Deception capability
Possesses systematic deception implementation capability, able to precisely construct and disseminate false information, thereby forming expected false cognitions and beliefs in target subjects.
ENTITY
2 - AI
INTENT
1 - Intentional
TIMING
3 - Other
Risk ID
mit1466
Domain lineage
7. AI System Safety, Failures, & Limitations
7.2 > AI possessing dangerous capabilities
Mitigation strategy
1. Establish a Robust Regulatory and Risk-Assessment Framework Subject AI systems with demonstrated systematic deception capabilities to 'high-risk' regulatory categorization, mandating stringent risk-assessment and mitigation requirements.

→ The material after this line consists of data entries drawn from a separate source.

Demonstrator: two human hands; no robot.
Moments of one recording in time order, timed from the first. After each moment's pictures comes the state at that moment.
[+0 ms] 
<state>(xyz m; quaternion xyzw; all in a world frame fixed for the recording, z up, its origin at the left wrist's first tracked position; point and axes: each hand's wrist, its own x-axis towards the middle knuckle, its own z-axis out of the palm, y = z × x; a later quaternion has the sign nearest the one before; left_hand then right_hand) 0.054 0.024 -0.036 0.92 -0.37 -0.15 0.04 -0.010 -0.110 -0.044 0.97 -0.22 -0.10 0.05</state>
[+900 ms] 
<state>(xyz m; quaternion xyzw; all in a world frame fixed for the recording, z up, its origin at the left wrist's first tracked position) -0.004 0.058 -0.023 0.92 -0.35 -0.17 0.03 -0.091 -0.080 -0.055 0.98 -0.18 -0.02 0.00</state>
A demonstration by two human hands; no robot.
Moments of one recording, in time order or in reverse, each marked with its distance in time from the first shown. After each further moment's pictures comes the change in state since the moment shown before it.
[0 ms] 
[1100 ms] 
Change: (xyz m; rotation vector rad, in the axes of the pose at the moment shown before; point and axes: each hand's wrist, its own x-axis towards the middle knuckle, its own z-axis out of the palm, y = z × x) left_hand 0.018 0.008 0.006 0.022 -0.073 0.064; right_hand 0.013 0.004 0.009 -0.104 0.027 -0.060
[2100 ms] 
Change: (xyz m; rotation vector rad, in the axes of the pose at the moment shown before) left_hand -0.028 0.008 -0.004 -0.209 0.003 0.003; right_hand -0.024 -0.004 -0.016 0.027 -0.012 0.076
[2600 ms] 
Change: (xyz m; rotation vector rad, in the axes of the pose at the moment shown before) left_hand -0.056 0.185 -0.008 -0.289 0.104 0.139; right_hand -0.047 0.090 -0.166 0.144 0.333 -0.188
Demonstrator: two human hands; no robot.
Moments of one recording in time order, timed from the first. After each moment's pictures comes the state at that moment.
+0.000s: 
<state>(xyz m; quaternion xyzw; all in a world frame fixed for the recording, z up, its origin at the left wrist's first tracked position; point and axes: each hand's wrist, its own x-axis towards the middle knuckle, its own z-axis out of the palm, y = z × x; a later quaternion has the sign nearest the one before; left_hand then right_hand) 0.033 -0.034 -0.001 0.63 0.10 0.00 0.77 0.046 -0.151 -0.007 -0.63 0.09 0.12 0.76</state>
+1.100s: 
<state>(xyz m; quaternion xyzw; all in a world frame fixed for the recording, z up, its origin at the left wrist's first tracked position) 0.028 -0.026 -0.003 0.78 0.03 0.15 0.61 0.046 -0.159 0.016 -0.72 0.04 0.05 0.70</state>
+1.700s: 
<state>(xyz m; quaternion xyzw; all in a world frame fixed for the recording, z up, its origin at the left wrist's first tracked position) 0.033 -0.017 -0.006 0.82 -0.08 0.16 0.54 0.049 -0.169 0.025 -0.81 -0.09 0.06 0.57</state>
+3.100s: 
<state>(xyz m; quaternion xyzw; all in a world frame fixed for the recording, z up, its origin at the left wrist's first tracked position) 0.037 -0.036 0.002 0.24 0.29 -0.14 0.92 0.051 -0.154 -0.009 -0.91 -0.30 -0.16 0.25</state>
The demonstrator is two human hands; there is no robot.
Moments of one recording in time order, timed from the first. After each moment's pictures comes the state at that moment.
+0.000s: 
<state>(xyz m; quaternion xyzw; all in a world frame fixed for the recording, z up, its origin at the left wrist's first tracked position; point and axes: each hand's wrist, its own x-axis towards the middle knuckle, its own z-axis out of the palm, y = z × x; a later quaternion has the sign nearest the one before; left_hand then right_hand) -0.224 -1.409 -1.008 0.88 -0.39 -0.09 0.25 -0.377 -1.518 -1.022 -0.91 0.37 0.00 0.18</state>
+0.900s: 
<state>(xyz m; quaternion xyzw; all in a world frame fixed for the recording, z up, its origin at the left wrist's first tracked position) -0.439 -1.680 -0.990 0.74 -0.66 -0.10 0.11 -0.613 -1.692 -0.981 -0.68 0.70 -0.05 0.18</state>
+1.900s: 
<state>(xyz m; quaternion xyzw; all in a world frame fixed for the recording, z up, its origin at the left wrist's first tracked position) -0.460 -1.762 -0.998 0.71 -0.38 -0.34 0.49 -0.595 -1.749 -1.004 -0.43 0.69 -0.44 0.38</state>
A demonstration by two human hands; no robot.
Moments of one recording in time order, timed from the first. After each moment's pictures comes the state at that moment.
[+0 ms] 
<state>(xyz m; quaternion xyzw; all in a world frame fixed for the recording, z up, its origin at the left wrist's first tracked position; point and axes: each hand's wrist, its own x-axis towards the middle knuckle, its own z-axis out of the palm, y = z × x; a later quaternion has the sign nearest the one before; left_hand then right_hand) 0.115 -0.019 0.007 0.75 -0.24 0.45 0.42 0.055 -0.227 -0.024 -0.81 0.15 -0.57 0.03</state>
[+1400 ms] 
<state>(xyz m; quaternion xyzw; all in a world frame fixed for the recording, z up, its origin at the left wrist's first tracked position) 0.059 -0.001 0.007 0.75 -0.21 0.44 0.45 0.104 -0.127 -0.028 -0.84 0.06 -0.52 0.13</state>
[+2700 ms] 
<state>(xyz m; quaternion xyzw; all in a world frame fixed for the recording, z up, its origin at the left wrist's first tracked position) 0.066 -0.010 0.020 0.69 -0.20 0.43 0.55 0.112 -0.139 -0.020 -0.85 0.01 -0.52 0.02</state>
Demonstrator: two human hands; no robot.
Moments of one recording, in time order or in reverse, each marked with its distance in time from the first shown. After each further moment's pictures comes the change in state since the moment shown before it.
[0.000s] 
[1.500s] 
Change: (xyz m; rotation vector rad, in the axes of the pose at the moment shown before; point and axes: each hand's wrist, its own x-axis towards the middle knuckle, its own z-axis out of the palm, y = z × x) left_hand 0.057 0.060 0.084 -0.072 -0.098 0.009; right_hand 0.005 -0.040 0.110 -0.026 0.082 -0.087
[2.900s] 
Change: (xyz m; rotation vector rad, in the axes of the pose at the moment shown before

This includes implementing restricted access controls for highly capable models and enforcing legal liability for developers in cases of misuse or failure. 2. Implement Advanced Technical Deception Mitigation Algorithms Integrate and empirically validate intrinsic safety mechanisms, such as Shielding—which monitors agent policy and replaces deceptive actions with a safe reference policy—or Deliberative Alignment training, designed to internalize anti-scheming specifications to ensure the model avoids covert behavior for the correct reasons. 3. Mandate Transparency and Internal Deception Detection Capabilities Enforce legislative requirements for transparency regarding AI interactions ("bot-or-not" laws) and proactive sharing of a model's reasoning and intentions (Model Honesty). Concurrently, prioritize the development and deployment of robust detection techniques, such as interpreting internal model embeddings (AI lie detectors) and testing for output consistency to identify deceptive patterns of behavior.